WORK INSTRUCTION: In exact form, set down only those lines of the material that run from its first line to the line with "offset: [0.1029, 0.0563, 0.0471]", inclusive.

DATA RECORDS:
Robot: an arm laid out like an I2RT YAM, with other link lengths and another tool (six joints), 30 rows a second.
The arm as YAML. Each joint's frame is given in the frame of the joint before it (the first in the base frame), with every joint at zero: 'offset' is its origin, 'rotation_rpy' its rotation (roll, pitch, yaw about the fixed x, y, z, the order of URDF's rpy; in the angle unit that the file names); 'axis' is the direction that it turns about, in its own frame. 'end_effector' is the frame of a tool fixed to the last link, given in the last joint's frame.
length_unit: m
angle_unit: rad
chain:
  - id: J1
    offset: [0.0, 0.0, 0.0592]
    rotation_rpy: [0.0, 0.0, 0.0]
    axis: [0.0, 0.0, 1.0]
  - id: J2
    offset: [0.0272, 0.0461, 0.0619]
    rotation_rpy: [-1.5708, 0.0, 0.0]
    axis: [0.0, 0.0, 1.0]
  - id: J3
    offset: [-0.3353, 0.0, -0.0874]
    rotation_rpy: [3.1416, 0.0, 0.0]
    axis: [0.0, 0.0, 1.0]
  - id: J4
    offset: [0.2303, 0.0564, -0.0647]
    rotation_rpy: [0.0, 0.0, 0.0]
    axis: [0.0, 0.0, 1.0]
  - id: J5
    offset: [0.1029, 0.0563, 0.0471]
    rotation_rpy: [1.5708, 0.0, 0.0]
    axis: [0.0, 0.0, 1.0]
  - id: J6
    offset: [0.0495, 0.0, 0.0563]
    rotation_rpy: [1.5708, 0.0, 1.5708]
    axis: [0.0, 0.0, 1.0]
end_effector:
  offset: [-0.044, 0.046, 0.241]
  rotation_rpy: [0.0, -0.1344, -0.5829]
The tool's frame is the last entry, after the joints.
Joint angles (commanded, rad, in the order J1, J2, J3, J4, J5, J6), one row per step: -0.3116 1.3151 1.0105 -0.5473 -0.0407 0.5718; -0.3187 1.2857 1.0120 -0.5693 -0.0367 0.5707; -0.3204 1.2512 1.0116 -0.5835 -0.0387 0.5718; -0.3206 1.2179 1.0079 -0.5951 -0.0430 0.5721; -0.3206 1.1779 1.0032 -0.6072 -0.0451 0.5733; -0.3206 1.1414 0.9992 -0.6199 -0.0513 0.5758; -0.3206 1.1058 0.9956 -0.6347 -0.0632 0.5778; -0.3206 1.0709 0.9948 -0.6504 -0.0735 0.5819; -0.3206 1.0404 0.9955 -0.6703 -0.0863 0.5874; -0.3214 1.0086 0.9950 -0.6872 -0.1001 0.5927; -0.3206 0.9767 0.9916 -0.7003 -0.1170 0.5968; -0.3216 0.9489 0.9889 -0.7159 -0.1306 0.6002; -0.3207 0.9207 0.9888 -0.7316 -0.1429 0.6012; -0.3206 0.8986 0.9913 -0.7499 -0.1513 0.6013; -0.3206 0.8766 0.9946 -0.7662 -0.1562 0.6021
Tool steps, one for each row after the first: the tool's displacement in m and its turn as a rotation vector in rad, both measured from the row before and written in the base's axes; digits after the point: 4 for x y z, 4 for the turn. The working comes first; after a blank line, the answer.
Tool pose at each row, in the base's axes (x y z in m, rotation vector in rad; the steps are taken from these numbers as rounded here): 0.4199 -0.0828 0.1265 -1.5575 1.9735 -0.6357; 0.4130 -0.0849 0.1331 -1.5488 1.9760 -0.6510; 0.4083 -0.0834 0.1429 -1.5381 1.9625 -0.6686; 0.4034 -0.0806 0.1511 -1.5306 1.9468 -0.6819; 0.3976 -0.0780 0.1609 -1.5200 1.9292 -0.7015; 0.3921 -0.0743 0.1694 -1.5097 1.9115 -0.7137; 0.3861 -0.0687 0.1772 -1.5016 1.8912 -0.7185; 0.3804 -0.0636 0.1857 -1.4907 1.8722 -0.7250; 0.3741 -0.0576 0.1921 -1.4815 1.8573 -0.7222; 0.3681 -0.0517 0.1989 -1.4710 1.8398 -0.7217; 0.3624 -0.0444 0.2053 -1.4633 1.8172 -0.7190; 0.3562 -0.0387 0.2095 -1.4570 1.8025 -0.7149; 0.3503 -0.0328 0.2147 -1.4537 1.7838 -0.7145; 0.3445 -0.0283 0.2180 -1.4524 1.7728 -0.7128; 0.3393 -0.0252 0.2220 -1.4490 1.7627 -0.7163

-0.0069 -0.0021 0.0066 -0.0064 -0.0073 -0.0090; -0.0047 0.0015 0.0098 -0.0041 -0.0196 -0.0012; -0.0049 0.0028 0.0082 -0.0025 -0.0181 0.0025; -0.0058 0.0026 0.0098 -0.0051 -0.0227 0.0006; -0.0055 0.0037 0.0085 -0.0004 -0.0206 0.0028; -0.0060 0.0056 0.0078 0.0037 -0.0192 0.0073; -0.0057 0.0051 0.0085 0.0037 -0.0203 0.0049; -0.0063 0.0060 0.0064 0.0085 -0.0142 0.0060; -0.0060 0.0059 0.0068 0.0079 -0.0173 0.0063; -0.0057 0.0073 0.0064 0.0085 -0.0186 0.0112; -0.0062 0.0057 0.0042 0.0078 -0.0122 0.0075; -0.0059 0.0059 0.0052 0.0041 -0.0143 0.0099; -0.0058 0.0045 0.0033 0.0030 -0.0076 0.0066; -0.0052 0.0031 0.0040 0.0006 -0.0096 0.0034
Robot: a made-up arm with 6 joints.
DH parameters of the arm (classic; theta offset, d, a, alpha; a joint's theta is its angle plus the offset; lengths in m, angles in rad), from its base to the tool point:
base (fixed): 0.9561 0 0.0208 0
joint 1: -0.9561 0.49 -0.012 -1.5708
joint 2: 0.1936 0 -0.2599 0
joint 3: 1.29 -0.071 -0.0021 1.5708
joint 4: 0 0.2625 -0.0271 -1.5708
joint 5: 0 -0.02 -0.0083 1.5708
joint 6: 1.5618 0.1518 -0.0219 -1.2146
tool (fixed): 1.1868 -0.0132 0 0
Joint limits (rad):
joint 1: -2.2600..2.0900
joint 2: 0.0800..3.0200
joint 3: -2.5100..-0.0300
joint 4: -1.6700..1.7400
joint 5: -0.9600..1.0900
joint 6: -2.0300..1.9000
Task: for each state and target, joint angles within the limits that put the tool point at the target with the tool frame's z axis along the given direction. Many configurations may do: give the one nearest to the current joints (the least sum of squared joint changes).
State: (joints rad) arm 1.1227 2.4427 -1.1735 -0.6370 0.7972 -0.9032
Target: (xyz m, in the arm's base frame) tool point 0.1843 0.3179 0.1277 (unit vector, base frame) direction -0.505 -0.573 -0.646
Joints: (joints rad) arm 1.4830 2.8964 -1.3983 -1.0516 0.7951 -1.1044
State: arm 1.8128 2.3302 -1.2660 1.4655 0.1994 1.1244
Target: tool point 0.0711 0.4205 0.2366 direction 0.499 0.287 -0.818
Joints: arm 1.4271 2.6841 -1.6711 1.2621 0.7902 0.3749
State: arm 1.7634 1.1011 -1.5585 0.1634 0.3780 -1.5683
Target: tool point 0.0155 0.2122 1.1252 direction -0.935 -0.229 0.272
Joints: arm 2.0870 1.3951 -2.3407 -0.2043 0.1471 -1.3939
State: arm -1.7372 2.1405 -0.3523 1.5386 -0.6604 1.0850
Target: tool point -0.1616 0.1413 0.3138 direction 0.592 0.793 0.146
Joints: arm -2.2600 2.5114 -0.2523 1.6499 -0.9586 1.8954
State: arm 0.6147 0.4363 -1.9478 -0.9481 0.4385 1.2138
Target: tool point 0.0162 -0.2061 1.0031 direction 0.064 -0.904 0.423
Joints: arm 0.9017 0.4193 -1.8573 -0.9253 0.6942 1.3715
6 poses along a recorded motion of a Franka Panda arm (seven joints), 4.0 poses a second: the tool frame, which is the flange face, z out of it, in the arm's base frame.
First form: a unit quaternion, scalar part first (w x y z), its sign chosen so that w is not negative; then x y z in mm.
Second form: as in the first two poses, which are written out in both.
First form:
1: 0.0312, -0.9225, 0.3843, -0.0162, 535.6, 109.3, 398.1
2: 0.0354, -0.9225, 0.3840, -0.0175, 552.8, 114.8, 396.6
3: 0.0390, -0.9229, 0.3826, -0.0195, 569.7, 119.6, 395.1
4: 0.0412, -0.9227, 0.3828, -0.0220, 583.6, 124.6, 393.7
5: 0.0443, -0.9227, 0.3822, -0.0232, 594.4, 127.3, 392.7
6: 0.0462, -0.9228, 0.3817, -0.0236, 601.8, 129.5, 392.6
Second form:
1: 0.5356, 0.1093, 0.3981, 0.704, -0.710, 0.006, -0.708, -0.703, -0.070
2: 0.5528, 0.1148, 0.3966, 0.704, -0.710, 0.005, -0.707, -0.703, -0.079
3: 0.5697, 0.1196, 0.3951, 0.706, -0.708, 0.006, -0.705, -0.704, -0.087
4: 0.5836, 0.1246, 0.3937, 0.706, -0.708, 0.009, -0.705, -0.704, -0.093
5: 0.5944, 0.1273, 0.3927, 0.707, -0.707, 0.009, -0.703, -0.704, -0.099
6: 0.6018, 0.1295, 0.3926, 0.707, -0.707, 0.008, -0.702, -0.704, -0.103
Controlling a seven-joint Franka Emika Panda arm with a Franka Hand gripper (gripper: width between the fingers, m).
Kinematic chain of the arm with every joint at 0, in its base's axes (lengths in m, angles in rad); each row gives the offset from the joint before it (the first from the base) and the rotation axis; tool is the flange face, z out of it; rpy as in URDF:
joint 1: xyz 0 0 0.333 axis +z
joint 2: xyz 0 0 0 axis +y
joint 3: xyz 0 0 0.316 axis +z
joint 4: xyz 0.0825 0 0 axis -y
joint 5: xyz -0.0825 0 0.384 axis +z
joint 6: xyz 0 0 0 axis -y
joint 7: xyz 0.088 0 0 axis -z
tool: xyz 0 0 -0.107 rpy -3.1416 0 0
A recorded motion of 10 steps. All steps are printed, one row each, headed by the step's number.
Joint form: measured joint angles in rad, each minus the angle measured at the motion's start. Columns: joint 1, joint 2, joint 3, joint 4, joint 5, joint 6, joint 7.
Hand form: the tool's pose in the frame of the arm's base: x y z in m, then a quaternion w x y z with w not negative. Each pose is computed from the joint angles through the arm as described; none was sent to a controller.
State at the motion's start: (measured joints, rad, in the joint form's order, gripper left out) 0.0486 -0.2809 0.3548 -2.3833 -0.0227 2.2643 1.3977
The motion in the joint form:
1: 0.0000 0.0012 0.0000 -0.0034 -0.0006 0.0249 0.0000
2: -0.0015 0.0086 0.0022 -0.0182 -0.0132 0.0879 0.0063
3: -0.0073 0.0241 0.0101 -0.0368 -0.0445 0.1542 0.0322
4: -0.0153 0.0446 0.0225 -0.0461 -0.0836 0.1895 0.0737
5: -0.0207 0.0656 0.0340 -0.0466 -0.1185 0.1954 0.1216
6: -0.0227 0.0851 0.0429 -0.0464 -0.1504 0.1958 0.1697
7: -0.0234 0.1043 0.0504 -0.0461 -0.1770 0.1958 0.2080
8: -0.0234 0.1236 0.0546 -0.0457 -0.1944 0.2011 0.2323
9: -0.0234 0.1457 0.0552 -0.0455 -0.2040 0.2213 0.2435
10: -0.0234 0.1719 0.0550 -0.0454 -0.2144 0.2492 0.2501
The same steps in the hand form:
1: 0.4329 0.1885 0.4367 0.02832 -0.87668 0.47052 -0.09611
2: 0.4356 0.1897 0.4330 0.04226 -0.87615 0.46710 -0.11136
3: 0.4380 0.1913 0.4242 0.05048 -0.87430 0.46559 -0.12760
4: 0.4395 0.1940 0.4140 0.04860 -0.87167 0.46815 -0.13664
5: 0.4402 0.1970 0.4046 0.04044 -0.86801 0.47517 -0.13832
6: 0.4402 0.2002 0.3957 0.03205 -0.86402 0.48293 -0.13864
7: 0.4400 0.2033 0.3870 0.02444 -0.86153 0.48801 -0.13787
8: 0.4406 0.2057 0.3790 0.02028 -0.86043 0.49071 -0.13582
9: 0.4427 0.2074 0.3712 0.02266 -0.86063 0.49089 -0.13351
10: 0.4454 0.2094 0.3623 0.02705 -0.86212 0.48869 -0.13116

SOLUTION TO THE PROBLEM:
Robot: an arm laid out like an I2RT YAM, with other link lengths and another tool (six joints), 30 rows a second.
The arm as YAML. Each joint's frame is given in the frame of the joint before it (the first in the base frame), with every joint at zero: 'offset' is its origin, 'rotation_rpy' its rotation (roll, pitch, yaw about the fixed x, y, z, the order of URDF's rpy; in the angle unit that the file names); 'axis' is the direction that it turns about, in its own frame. 'end_effector' is the frame of a tool fixed to the last link, given in the last joint's frame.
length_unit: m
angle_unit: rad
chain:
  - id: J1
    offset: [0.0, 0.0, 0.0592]
    rotation_rpy: [0.0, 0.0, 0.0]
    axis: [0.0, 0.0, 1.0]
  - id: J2
    offset: [0.0272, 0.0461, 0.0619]
    rotation_rpy: [-1.5708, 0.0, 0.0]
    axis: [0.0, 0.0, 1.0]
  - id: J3
    offset: [-0.3353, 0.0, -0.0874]
    rotation_rpy: [3.1416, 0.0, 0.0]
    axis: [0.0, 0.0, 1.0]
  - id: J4
    offset: [0.2303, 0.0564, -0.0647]
    rotation_rpy: [0.0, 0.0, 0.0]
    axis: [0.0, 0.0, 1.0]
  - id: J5
    offset: [0.1029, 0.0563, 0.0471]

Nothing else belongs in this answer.